Solar-Lezama’s early work, Sketch, is based on the idea that a program’s low-level details could be found mechanically if a high-level structure is provided. Among other applications, Sketch inspired spinoffs to automatically grade programming homework and convert hand-drawn diagrams into code. Later, as neural networks grew in popularity, students from Tenenbaum’s computational cognitive science lab suggested a collaboration, out of which SketchAdapt formed.
Rather than rely on experts to define program structure, SketchAdapt figures it out using deep learning. The researchers also added a twist: When the neural networks are unsure of what code to place where, SketchAdapt is programmed to leave the spot blank for search algorithms to fill.
“The system decides for itself what it knows and doesn’t know,” says the study’s lead author, Maxwell Nye, a graduate student in MIT’s Department of Brain and Cognitive Sciences. “When it gets stuck, and has no familiar patterns to draw on, it leaves placeholders in the code. It then uses a guess-and-check strategy to fill the holes.”
The researchers compared SketchAdapt’s performance to programs modeled after Microsoft’s proprietary RobustFill and DeepCoder software, successors to Excel’s FlashFill feature, which analyzes adjacent cells to offer suggestions as you type — learning to transform a column of names into a column of corresponding email addresses, for example. RobustFill uses deep learning to write high-level programs from examples, while DeepCoder specializes in finding and filling in low-level details.

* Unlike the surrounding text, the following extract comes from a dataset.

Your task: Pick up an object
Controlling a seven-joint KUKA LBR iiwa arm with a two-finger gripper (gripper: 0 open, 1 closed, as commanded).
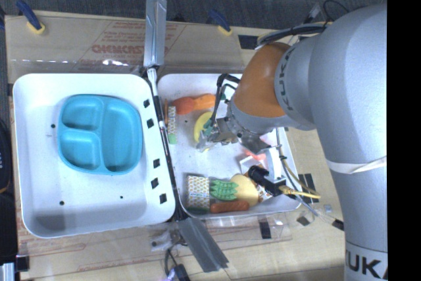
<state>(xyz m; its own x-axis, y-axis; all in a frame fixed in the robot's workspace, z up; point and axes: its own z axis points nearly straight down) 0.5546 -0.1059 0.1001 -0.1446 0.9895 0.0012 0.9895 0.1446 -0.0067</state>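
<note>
Beneath the gripper (212,133), yellow banana (201,127), touching, right bin (191,85)

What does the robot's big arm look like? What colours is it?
The arm is fat, round and smooth, mostly shiny grey. It has an orange band above the wrist and black KUKA letters on its side. Thin black cables curl over the top. At its end sits a small dark metal gripper.
</note>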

The researchers found that SketchAdapt outperformed their reimplemented versions of RobustFill and DeepCoder at their respective specialized tasks. SketchAdapt outperformed the RobustFill-like program at string transformations; for example, writing a program to abbreviate Social Security numbers as three digits, and first names by their first letter. SketchAdapt also did better than the DeepCoder-like program at writing programs to transform a list of numbers. Trained only on examples of three-line list-processing programs, SketchAdapt was better able to transfer its knowledge to a new scenario and write correct four-line programs.
In yet another task, SketchAdapt outperformed both programs at converting math problems from English to code, and calculating the answer.

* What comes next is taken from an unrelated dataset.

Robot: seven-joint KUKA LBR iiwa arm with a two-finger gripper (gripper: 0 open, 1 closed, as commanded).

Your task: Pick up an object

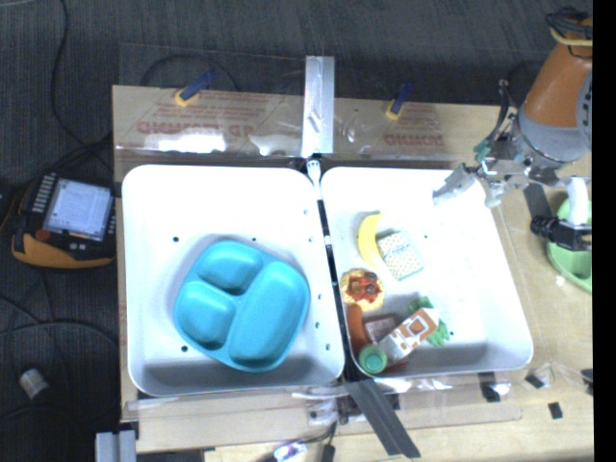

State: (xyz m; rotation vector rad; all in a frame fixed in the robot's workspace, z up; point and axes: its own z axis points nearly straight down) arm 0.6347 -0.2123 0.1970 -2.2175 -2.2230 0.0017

Key to its success is the ability to switch from neural pattern-matching to a rules-based symbolic search, says Rishabh Singh, a former graduate student of Solar-Lezama’s, now a researcher at Google Brain. “SketchAdapt learns how much pattern recognition is needed to write familiar parts of the program, and how much symbolic reasoning is needed to fill in details which may involve new or complicated concepts.”

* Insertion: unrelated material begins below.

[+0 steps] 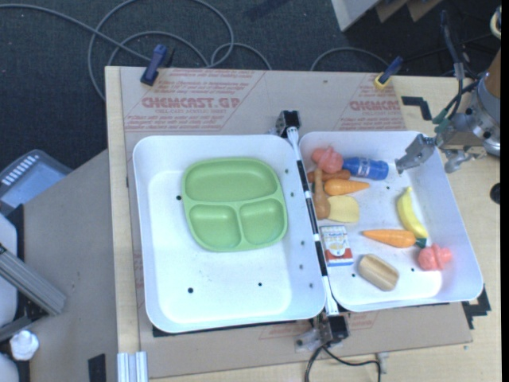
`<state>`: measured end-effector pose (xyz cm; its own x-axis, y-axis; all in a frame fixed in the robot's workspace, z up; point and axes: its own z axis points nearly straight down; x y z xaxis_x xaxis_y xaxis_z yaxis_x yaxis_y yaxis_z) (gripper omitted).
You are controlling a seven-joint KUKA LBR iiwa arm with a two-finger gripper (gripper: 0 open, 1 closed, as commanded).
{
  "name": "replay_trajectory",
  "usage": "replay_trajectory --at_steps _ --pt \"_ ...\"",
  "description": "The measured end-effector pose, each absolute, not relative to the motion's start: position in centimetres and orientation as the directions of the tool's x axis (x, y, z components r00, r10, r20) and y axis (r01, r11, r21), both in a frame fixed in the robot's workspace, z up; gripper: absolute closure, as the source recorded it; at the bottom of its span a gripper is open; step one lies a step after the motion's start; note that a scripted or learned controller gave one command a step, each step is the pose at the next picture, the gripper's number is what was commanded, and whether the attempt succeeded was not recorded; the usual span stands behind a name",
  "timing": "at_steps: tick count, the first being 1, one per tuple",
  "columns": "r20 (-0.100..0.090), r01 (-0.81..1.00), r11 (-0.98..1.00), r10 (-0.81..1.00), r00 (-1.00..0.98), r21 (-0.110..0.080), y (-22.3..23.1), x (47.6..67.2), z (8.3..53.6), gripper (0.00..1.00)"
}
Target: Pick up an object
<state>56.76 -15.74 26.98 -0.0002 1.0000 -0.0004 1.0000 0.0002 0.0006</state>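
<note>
The right bin (461, 237) holds several toy foods: a pink piece (326, 160), a blue bottle (367, 168), an orange carrot (347, 187), a pale yellow chunk (343, 209), a banana (410, 213), a second carrot (390, 237), a pink strawberry (434, 257), a bread roll (378, 272) and a small printed box (337, 243). My gripper (434, 157) hangs over the bin's far right corner, open, its grey fingers (413, 153) spread with nothing between them. It is right of the blue bottle and above the banana.
A green divided plate (235, 202) lies in the left bin (159, 253). The two bins meet at a ridge (308, 213) with a black clamp (288, 121) at its far end. Cables run behind the bench.
</note>
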Motion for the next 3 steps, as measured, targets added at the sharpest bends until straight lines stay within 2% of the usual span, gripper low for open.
replay_trajectory --at_steps 1,2,3 --pt "0.0 1.0 0.0 1.0 0.0 -0.001 -19.1 57.5 19.2 0.0" --pt "0.0 1.0 0.0 1.0 0.0 0.0 -19.2 55.9 8.4 0.0" --pt "-0.002 1.0 -0.001 1.0 0.001 0.002 -19.2 56.0 9.5 1.0"
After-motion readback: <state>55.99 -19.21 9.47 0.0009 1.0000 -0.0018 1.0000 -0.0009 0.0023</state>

SketchAdapt is limited to writing very short programs. Anything more requires too much computation. Nonetheless, it’s intended more to complement programmers rather than replace them, the researchers say. “Our focus is on giving programming tools to people who want them,” says Nye. “They can tell the computer what they want to do, and the computer can write the program.”
Programming, after all, has always evolved. When Fortran was introduced in the 1950s, it was meant to replace human programmers. “Its full name was Fortran Automatic Coding System, and its goal was to write programs as well as humans, but without the errors,” says Solar-Lezama. “What it really did was automate much of what programmers did before Fortran. It changed the nature of programming.”
The study’s other co-author is Luke Hewitt. Funding was provided by the U.S. Air Force Office of Scientific Research, MIT-IBM Watson AI Lab and U.S. National Science Foundation.